From 747efa16ec7bbfda1331dee0a64dc3bef53dfefc Mon Sep 17 00:00:00 2001
From: qonnop <43803874+qonnop@users.noreply.github.com>
Date: Sat, 15 Mar 2025 03:22:29 +0100
Subject: [PATCH] community: fix CPU support for FasterWhisperParser (implicit
 compute type for WhisperModel) (#30263)

FasterWhisperParser fails on a machine without an NVIDIA GPU: "Requested
float16 compute type, but the target device or backend do not support
efficient float16 computation." This problem arises because the
WhisperModel is called with compute_type="float16", which works only for
NVIDIA GPU.

According to the [CTranslate2
docs](https://opennmt.net/CTranslate2/quantization.html#bit-floating-points-float16)
float16 is supported only on NVIDIA GPUs. Removing the compute_type
parameter solves the problem for CPUs. According to the [CTranslate2
docs](https://opennmt.net/CTranslate2/quantization.html#quantize-on-model-loading)
setting compute_type to "default" (standard when omitting the parameter)
uses the original compute type of the model or performs implicit
conversion for the specific computation device (GPU or CPU). I suggest
to remove compute_type="float16".

@hulitaitai you are the original author of the FasterWhisperParser - is
there a reason for setting the parameter to float16?

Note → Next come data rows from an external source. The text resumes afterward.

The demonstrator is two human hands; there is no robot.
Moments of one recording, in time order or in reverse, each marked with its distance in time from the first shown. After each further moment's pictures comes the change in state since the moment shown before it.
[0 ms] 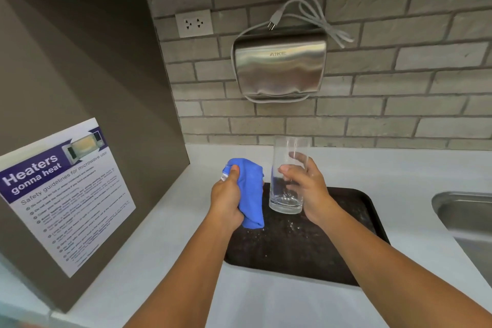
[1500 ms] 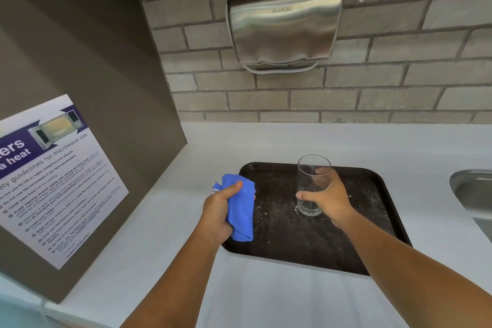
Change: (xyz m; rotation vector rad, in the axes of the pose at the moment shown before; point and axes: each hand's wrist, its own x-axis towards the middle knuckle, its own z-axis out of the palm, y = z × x) left_hand 0.035 -0.051 -0.057 -0.031 -0.078 -0.241; right_hand 0.041 0.109 -0.089 -0.483 0.212 0.121
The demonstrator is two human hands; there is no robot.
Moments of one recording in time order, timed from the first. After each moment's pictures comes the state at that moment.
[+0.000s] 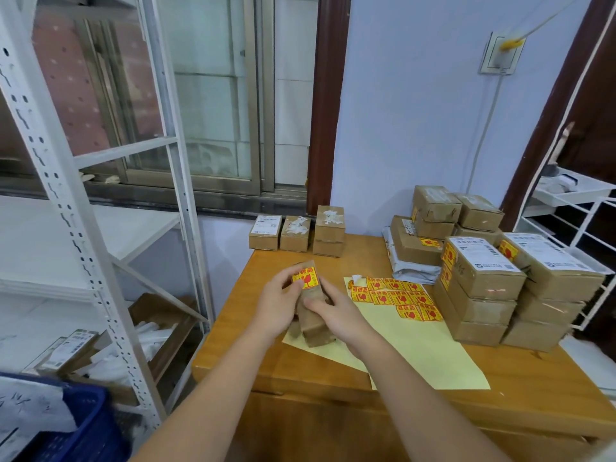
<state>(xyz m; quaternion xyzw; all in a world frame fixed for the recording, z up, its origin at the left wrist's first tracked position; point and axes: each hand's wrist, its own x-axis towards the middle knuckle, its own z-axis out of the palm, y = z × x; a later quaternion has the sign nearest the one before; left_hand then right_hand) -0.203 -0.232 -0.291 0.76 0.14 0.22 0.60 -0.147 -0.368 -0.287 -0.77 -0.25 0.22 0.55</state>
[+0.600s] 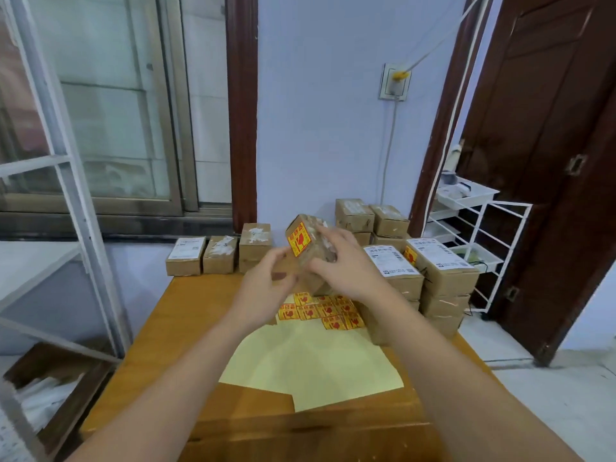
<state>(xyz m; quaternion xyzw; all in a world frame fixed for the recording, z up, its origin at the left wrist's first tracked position) -0.142 -0.307 -0.230 0.83 -0.02 0.22 0.51 -0.087 -0.483 -0.171 -0.89 -0.25 -0.05 0.39</state>
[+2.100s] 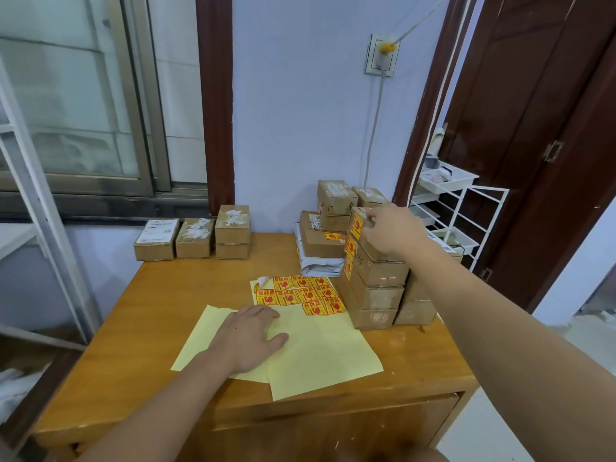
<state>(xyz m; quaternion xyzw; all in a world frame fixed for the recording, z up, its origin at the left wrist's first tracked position) -0.130 -0.314 -0.336 0.99 0.00 0.02 0.16 -0.007 -0.567 -0.144 -0.99 -0.10 -0.12 0.04</state>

Thanks for reviewing the PR!

Co-authored-by: qonnop <qonnop@users.noreply.github.com>
---
 .../langchain_community/document_loaders/parsers/audio.py     | 4 +---
 1 file changed, 1 insertion(+), 3 deletions(-)

diff --git a/libs/community/langchain_community/document_loaders/parsers/audio.py b/libs/community/langchain_community/document_loaders/parsers/audio.py
index bdcf72b96b9..8a873f4b3a4 100644
--- a/libs/community/langchain_community/document_loaders/parsers/audio.py
+++ b/libs/community/langchain_community/document_loaders/parsers/audio.py
@@ -673,9 +673,7 @@ class FasterWhisperParser(BaseBlobParser):
         file_obj = io.BytesIO(audio.export(format="mp3").read())
 
         # Transcribe
-        model = WhisperModel(
-            self.model_size, device=self.device, compute_type="float16"
-        )
+        model = WhisperModel(self.model_size, device=self.device)
 
         segments, info = model.transcribe(file_obj, beam_size=5)